Increase robustness of calculate_phase_count

ESHackathon / CiteSource

http://www.eshackathon.org/CiteSource/

GNU General Public License v3.0

16 stars 2 forks source link

Increase robustness of calculate_phase_count #155

Closed LukasWallrich closed 1 year ago

LukasWallrich commented 1 year ago

Document that phases should be called screened and final
Allow for any capitalisation (tolower(cite_label) == "screened") etc)
Warn if data does not contain screened and final labels

TNRiley commented 1 year ago

completed

LukasWallrich commented 1 year ago

One addition: can the function work when only final records are identified? Then the screened columns should be dropped - often that seems to be the case, e.g., then comparing search results against a benchmark set, or when only raw and final data are available? Or does this already work?

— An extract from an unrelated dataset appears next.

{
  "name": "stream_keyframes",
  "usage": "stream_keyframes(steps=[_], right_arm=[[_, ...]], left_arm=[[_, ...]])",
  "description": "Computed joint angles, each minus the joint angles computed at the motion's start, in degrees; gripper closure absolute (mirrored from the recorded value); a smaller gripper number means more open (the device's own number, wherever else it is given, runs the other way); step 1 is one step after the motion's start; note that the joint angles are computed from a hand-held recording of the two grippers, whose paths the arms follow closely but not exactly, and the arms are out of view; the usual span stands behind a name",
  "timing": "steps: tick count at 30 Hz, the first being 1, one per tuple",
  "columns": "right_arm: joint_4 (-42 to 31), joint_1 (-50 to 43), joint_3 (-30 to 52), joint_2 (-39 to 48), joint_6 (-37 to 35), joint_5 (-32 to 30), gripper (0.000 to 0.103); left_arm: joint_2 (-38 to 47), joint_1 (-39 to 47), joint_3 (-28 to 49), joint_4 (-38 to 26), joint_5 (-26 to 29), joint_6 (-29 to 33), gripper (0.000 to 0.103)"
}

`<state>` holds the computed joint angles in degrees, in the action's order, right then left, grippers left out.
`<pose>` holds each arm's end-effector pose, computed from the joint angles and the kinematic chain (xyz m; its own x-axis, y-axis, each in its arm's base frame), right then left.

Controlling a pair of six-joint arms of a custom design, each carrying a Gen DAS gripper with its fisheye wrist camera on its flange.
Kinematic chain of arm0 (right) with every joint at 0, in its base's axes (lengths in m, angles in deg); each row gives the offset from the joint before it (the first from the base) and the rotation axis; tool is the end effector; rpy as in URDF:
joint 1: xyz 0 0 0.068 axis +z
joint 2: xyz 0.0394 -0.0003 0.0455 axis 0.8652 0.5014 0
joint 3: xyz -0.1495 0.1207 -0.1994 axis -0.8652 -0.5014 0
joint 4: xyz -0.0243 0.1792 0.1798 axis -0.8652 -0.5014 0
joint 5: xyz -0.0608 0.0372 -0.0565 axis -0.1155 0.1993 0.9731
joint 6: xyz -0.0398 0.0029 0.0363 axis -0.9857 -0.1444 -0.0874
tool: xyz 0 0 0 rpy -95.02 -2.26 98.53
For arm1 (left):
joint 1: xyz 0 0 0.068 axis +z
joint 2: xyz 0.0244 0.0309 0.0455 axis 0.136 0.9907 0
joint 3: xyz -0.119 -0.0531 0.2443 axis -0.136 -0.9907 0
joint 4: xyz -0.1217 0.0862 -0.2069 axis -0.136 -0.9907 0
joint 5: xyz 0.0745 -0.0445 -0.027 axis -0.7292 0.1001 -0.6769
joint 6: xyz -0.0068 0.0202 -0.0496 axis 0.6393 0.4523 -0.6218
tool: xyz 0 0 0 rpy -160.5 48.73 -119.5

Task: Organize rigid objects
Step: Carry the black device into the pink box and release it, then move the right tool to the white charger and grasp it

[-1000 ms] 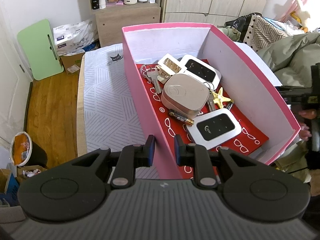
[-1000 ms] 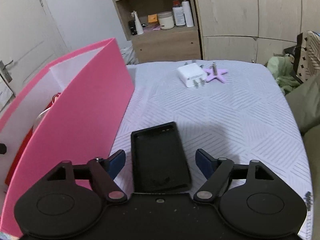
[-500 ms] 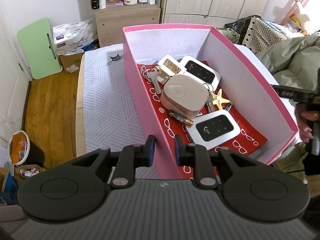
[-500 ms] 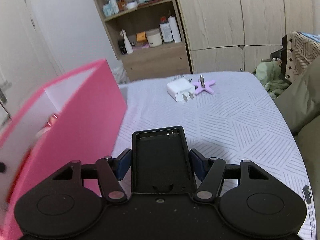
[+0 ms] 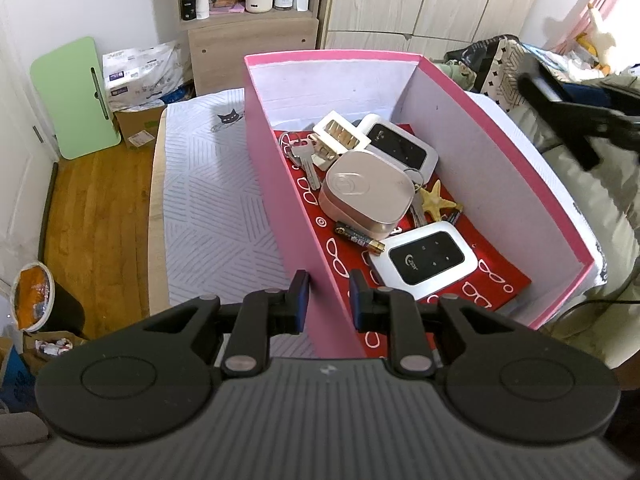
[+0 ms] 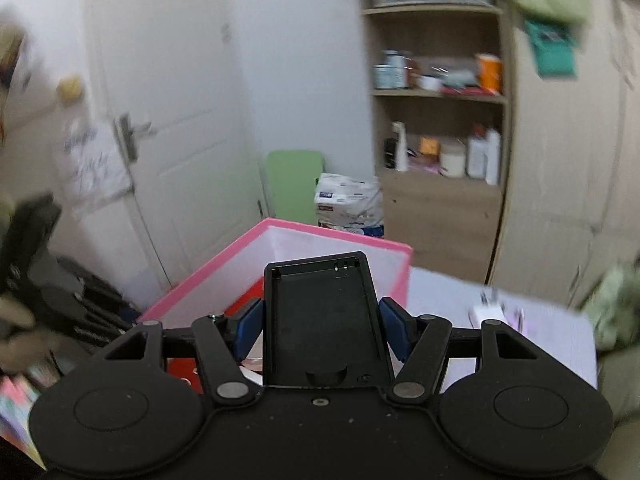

TNRiley commented 1 year ago

Good call, I can work to strip the screened info if only the final label is applied. In terms of benchmarking, you shouldn't need a label, just to name the source as benchmark.

TNRiley commented 1 year ago

I decided to just make changes to the precision_sensitivity_table, instead of both the count function and the table. The table will now check to see if the screened column is all 0's, if they are, it will filter that column from the table. Checked with data that both includes and does not include screened data and everything looks good.